Deze maatregelen (zoals vluchtelingenquota of het ESM) kunnen niet na vier jaar simpelweg weer worden weggestemd in algemene verkiezingen. Daarnaast is het in Nederland moeilijk voor kiezers om Europese besluiten terug te draaien, omdat het overgrote deel van de partijen er een pro-Europese standaard op nahoudt (met uitzondering van de VVD, in verkiezingstijd). Referenda dienen in dat geval als een noodzakelijk democratische rem op de waan van de dag waarin politici zich bevinden.
Bezinning en discussie zijn de fundamenten van elk referendum. Dat partijen als de VVD door referenda gedwongen worden om politieke macht af te staan en in debat te gaan met de bevolking lijkt voor hen wellicht vreemd en eng.
De VVD en andere traditionele partijen (CDA en PvdA) hebben steeds minder leden. Dit proberen deze partijen op te lossen door zich moderner te presenteren en meer aspecten dan alleen politiek aan te bieden. Deze ‘vercommercialisering’ van de politiek zorgt echter niet voor meer betrokkenheid en ook zeker niet voor meer leden. Dat kan alleen worden bereikt door eindelijk de kiezer en zijn wens voor meer directe democratie serieuzer te nemen.

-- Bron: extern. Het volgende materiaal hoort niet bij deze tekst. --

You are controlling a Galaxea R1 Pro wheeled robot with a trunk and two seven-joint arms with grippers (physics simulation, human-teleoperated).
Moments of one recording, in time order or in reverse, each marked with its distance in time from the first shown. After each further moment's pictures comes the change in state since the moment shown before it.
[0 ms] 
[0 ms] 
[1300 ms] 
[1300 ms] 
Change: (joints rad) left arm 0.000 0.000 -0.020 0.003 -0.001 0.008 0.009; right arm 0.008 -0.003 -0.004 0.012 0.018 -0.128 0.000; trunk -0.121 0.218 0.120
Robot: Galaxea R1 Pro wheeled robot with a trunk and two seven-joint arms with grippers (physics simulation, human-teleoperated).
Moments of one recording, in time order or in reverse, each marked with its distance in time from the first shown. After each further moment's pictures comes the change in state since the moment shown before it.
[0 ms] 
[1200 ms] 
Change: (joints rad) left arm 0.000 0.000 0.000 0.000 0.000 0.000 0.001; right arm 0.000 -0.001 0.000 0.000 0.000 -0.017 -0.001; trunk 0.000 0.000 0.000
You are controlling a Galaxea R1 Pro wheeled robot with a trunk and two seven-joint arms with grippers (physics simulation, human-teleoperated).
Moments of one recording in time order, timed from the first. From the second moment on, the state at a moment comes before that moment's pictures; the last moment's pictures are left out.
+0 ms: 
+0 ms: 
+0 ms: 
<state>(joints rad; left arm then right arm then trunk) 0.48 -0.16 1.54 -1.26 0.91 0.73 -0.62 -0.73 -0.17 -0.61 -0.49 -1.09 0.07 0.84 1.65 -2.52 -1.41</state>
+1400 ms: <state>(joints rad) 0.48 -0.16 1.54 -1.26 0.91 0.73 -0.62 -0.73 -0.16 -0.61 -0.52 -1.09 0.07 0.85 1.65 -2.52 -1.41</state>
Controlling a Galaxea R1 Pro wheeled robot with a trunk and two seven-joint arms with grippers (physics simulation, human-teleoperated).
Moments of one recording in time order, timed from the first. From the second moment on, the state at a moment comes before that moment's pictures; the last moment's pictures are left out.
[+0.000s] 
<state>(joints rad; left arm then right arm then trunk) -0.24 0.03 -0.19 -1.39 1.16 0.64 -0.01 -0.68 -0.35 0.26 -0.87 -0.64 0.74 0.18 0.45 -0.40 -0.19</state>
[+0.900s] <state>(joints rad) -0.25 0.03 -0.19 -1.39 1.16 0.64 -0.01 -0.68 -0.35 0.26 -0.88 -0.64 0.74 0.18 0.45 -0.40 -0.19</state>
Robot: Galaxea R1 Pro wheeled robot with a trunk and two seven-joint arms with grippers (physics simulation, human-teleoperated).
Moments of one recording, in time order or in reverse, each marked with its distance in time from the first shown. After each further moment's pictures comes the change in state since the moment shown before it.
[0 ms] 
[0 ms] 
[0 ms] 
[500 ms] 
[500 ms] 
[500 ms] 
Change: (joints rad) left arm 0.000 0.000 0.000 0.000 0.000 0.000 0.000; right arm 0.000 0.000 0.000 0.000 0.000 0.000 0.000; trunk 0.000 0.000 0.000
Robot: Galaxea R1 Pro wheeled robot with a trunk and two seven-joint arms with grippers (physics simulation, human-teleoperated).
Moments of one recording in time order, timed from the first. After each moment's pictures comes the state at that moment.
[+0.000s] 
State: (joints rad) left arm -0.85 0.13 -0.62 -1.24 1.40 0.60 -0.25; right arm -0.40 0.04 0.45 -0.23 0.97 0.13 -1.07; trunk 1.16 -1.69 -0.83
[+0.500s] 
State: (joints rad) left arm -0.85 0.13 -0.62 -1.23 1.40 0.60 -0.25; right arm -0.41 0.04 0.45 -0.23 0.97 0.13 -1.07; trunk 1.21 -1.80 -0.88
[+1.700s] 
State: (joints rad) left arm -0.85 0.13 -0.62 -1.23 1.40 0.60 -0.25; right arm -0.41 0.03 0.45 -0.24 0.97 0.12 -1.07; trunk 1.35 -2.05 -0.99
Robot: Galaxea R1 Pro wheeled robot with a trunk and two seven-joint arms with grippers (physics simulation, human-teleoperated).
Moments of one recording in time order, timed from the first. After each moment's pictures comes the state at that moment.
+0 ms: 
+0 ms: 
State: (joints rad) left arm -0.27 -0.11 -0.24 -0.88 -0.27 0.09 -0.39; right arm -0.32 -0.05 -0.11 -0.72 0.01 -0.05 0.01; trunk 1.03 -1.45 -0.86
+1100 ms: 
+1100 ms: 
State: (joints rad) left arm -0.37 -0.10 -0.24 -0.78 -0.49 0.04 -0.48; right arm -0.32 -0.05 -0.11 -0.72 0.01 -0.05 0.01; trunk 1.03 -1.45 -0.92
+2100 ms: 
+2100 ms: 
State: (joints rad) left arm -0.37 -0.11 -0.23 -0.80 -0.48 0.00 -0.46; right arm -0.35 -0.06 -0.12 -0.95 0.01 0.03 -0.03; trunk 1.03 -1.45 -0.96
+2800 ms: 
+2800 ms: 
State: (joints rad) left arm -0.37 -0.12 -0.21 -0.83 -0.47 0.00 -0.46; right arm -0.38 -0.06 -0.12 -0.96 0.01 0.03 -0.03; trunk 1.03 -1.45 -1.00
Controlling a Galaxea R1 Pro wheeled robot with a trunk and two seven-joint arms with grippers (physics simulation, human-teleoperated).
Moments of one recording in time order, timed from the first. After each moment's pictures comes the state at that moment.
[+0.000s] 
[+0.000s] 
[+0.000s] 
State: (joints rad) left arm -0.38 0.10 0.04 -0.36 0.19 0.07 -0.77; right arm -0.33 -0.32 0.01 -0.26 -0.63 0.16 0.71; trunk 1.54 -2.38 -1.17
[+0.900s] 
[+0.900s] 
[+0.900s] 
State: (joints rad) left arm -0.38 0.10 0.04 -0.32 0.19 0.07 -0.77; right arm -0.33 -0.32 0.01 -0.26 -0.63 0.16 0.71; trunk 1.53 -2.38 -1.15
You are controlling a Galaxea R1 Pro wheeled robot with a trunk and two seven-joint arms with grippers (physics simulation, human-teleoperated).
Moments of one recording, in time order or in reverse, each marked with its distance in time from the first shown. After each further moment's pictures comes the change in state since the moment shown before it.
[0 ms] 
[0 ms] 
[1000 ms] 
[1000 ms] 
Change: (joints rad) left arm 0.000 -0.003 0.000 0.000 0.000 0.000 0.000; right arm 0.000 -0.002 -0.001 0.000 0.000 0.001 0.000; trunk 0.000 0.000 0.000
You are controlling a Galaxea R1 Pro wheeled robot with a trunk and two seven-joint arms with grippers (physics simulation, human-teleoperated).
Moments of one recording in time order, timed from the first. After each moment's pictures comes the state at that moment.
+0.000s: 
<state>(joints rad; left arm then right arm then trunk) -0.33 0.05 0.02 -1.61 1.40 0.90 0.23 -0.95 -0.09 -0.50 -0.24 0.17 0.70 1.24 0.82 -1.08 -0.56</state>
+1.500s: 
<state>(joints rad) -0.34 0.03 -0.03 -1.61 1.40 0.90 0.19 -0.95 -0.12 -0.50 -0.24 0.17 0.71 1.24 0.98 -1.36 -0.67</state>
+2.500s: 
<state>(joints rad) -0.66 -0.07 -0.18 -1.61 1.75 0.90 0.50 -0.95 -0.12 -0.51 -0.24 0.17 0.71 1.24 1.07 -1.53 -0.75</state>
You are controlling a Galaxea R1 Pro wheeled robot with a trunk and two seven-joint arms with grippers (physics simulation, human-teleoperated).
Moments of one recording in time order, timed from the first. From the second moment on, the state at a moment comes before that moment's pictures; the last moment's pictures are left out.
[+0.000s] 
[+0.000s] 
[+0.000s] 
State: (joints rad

Als VVD-lid merk ik dat veel VVD’ers voorstander zijn van een combinatie van representatieve democratie en directe democratie. Maar het (bijna heilige) geloof in de parlementaire democratie in zijn huidige vorm heeft desondanks zijn tijd wel gehad en de standaardargumenten van VVD-prominenten gaan niet meer op in de huidige informatiesamenleving.
Wil de VVD deze eeuw overleven dan moet de partij af van de angst voor meer directe democratie. Waarom zou de bevolking immers een partij vertrouwen als de partij de bevolking niet vertrouwt?